> **WHAT IS BEING ASKED**
Please reproduce the listing below exactly, leaving out every picture.

> **DATA BLOCK**
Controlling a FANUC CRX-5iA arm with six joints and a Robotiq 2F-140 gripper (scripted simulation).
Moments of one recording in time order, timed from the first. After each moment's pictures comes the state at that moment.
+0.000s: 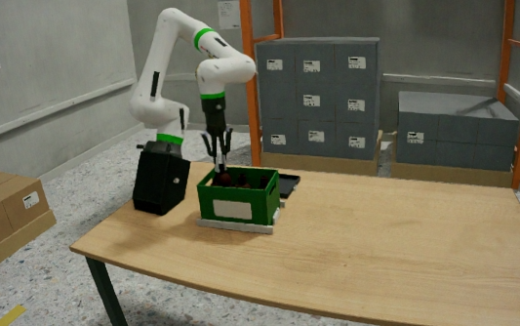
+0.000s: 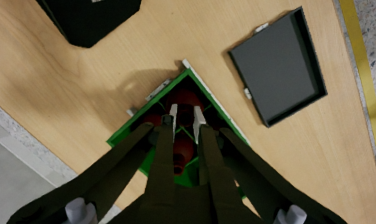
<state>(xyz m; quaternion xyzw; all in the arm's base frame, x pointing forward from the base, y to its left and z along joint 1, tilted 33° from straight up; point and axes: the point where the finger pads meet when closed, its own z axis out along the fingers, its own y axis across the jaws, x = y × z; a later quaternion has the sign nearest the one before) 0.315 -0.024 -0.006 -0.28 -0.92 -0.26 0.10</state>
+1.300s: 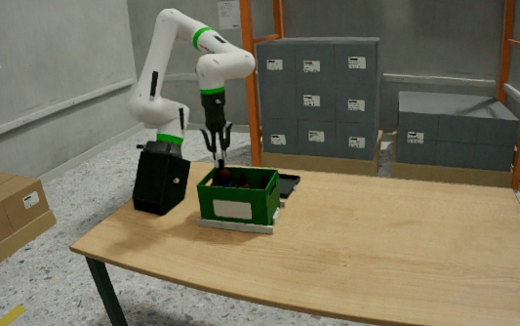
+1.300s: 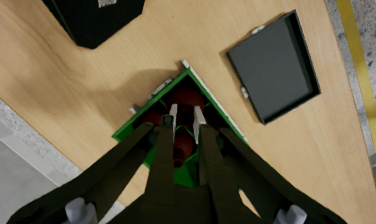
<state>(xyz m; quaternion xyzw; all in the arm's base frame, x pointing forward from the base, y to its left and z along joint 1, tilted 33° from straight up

> **TASK ANSWER**
Controlling a FANUC CRX-5iA arm with six joints and a Robotiq 2F-140 gripper (scripted simulation).
Moments of one recording in time order, timed from the first. After each moment's pictures comes the state at that moment.
+0.000s: 
+0.000s: 
<state>(xyz m; quaternion xyzw; all in the arm's base frame, x pointing forward from the base, y to its left and z along joint 1, tilted 33° from straight up; point and axes: the point where the finger pads meet when closed, its own z axis out along the fingers, its own y axis across the jaws, x = y × z; a later quaternion has the sign nearest the one before) 0.315 -0.024 -0.006 -0.28 -0.92 -0.26 0.10</state>
+1.300s: 
+1.300s: 
<state>(xyz m; quaternion xyzw; all in the arm's base frame, x pointing forward from the base, y to its left and z along joint 1, tilted 33° from straight up

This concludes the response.